I didn't end up trying this option because of these limits stated in the documentation:
  1. No USB printers - only Parallel Port (LPT) printers.  My printer could work if bought a parallel port cable, but that's $15 i could put towards the new HP.
  2. No WiFi support
  3. No way of adding SANE for scanner sharing

Alternate

After reading some Ubuntu Help, it became clear that the Alternate installation is more supported (and more highly recommended) than the Minimal installation.  The help also noted that the command line system installation is quite different than Ubuntu Server.  So, I grabbed the CD and went to town.  In the time it took me to write to this point, it's 71% done.  

...18 hours later..."Configuring apt"...downloading package 13 of 28....same screen for at least 12 hours...hard drive clicking away...HP network LaserJet soundin' pretty good...

...24 more hours later...still "Configuring apt".  Further reading suggests a networking bug sometimes will make this step hang, so I restarted installation sans networking (but with the NIC still installed).


The winning combination was to do an Expert Install with the network enabled.  In the problems above where it would stall on "Configuring apt", the solution was to hit Enter and thus select the "cancel" option.  It would then move on to the next item and possibly succeed.  Eventually the OS got installed.  In my case, I failed to set up a default user.  I corrected this by booting into recovery mode (holding Shift just after BIOS POST so GRUB shows some boot options) then dropping into a Root shell.  I could then make a user (useradd), add him to the "sudo" group, make sure /etc/sudoers looked right (use visudo) and then reboot to log in as my fresh new user.

The CUPS

To speed things up, I uncommented the "cdrom" lines in /etc/apt/sources.list and popped in the Alternate CD (don't forget to tell BIOS not to boot off the CD anymore, and also don't forget to mount it correctly: sudo mount /dev/cdrom /cdrom).  I then did a simple sudo apt-get install cups which installed flawlessly.  

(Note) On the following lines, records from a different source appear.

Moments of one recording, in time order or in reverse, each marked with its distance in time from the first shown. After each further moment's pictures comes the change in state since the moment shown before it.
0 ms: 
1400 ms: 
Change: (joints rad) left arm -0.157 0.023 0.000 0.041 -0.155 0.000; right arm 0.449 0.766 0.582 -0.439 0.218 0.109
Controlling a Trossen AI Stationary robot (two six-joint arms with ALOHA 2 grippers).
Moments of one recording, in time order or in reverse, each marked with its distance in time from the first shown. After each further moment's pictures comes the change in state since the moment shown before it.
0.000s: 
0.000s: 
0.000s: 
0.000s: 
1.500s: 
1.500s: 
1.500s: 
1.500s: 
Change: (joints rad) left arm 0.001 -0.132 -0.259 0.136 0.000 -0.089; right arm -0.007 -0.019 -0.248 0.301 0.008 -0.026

I could use console commands to configure my printer, but I decided to get the CUPS web interface rolling first (No need to install Apache/httpd - CUPS serves its own pages).  Here are steps to make that happen:
  1. Add user to lpadmin group:  sudo usermod -aG lpadmin username
  2. If you want to use another computer to reach the web interface, then...
    1. sudo vi /etc/cups/cupsd.conf
    2. Comment out two "Listen" lines and add "Listen *:631
    3. In <Location /> section, add line "Allow 192.168.0.0/24" (or whatever network...)
    4. Do the same in <Location /admin > section
    5. Write file and quit :wq
    6. Restart CUPS daemon sudo /etc/init.d/cups restart
Now just go to the web interface in your browser (ie http://192.168.0.2:631), click Administration, Add Printer, click the one that makes sense, share it, and BAM!  Done!  In my case, the Samsung showed up out of the box - no drivers needed.  BTW, it showed up when plugged into the USB port - no parallel cable required!  I think this made for an easier printer detection.  However, from the CUPS web interface, I couldn't successfully print a test page - not done!

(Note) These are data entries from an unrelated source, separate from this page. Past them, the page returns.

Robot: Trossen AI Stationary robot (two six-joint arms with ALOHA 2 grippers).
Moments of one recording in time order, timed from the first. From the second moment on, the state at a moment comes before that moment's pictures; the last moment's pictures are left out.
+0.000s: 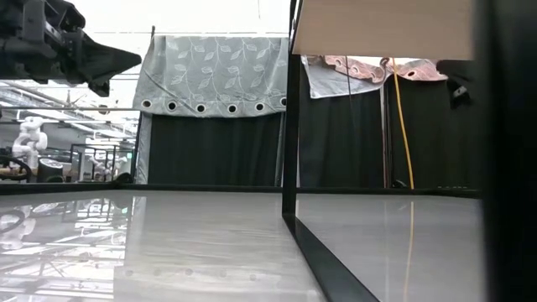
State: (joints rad) left arm -0.10 0.06 0.01 0.18 -0.24 0.01; right arm 0.27 0.04 0.02 0.05 0.23 0.16
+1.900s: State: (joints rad) left arm -0.10 0.00 0.00 0.05 -0.23 -0.02; right arm 0.06 0.01 0.02 0.03 0.10 0.07
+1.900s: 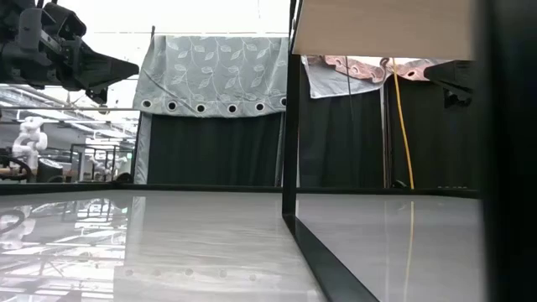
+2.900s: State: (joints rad) left arm 0.00 0.00 0.00 0.02 -0.01 0.02; right arm 0.06 0.01 0.02 0.03 0.10 0.07
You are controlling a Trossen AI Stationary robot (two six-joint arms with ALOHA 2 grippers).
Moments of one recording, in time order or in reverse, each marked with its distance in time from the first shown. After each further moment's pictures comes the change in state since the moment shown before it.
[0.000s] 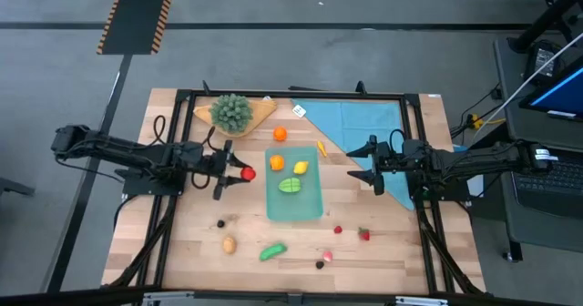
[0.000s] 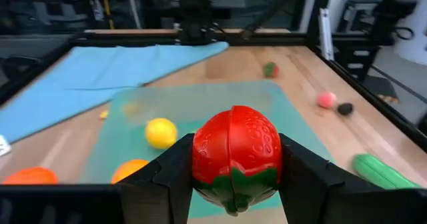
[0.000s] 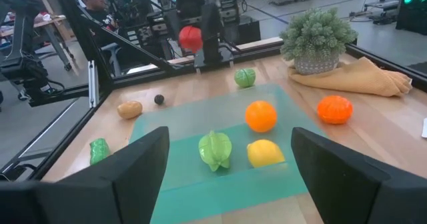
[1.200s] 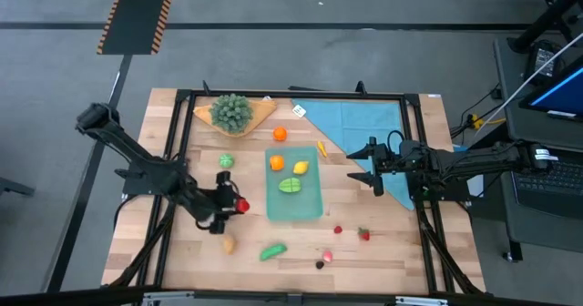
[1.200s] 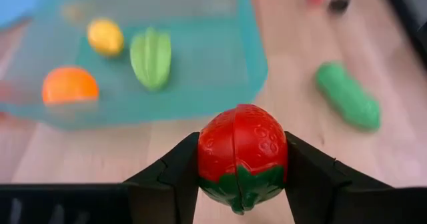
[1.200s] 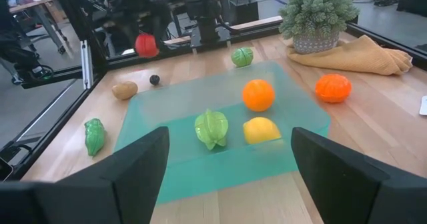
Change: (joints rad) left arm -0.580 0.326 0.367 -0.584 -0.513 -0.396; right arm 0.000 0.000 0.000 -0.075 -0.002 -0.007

To try and get things to work [FAIL], I first installed the Samsung drivers:
  1. Download: wget http://downloadcenter.samsung.com/content/DR/200707/20070720165704156_UnifiedLinuxDriver.tar.gz
  2. Unzip: sudo tar xzf ./20070720165704156_UnifiedLinuxDriver.tar.gz 
  3. Install: sudo ./cdroot/autorun
That didn't help much.  So I followed this guide and ultimately got it to print the test page with the Splix drivers:
apt-get install splix


But network printing didn't work =(      Hours (days) later, i'm not sure what's wrong - pretty sure it's all in the cupsd.conf file, but I give up.  Just bought a used HP on Amazon for $90 with shipping.  

 The SANE

Didn't try...

The WiFi

Since the Buffalo doesn't have linux support out of the box, step one is to dive into these WiFi docs and hacks.